Records for this task -
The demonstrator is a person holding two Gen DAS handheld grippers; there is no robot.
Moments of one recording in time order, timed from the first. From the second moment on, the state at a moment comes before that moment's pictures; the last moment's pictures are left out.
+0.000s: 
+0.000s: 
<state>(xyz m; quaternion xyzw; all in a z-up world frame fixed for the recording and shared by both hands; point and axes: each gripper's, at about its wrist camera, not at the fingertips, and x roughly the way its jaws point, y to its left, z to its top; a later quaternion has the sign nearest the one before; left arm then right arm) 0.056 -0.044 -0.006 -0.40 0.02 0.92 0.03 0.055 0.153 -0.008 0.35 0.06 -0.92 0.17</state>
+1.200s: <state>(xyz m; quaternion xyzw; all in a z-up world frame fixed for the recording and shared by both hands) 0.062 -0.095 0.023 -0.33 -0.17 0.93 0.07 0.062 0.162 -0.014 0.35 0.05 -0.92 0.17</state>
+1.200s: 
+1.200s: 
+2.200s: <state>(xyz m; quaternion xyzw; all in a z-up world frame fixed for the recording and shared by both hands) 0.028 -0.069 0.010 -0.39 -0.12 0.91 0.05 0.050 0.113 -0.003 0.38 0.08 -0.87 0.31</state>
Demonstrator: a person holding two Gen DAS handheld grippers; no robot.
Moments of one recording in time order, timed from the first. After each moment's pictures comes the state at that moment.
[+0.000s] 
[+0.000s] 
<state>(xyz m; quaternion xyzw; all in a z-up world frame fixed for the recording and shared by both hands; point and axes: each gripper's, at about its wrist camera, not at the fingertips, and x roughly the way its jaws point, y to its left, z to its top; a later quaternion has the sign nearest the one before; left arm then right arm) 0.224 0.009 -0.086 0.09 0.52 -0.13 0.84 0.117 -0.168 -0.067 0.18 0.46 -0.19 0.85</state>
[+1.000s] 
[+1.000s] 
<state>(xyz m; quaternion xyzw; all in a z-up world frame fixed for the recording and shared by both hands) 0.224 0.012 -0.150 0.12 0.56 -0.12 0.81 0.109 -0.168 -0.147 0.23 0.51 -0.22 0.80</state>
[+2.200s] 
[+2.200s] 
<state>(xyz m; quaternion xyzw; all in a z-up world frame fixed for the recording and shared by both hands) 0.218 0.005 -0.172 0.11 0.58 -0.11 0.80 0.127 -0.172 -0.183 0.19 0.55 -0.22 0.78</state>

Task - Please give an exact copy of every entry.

Response box -
The demonstrator is a person holding two Gen DAS handheld grippers; there is no robot.
Moments of one recording in time order, timed from the first. From the second moment on, the state at a moment comes before that moment's pictures; the last moment's pictures are left out.
+0.000s: 
+0.000s: 
<state>(xyz m; quaternion xyzw; all in a z-up world frame fixed for the recording and shared by both hands; point and axes: each gripper's, at about its wrist camera, not at the fingertips, and x roughly the way its jaws point, y to its left, z to its top; a later quaternion has the sign nearest the one before; left arm then right arm) 0.056 -0.044 -0.006 -0.40 0.02 0.92 0.03 0.055 0.153 -0.008 0.35 0.06 -0.92 0.17</state>
+1.200s: <state>(xyz m; quaternion xyzw; all in a z-up world frame fixed for the recording and shared by both hands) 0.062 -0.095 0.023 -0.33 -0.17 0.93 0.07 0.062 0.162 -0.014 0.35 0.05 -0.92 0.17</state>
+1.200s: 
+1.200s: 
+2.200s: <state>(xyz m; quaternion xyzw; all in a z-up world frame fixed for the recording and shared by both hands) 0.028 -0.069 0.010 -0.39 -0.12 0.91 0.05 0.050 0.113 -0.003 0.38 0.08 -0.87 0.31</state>
Demonstrator: a person holding two Gen DAS handheld grippers; no robot.
Moments of one recording in time order, timed from the first. After each moment's pictures comes the state at that moment.
[+0.000s] 
[+0.000s] 
<state>(xyz m; quaternion xyzw; all in a z-up world frame fixed for the recording and shared by both hands; point and axes: each gripper's, at about its wrist camera, not at the fingertips, and x roughly the way its jaws point, y to its left, z to its top; a later quaternion has the sign nearest the one before; left arm then right arm) 0.224 0.009 -0.086 0.09 0.52 -0.13 0.84 0.117 -0.168 -0.067 0.18 0.46 -0.19 0.85</state>
[+1.000s] 
[+1.000s] 
<state>(xyz m; quaternion xyzw; all in a z-up world frame fixed for the recording and shared by both hands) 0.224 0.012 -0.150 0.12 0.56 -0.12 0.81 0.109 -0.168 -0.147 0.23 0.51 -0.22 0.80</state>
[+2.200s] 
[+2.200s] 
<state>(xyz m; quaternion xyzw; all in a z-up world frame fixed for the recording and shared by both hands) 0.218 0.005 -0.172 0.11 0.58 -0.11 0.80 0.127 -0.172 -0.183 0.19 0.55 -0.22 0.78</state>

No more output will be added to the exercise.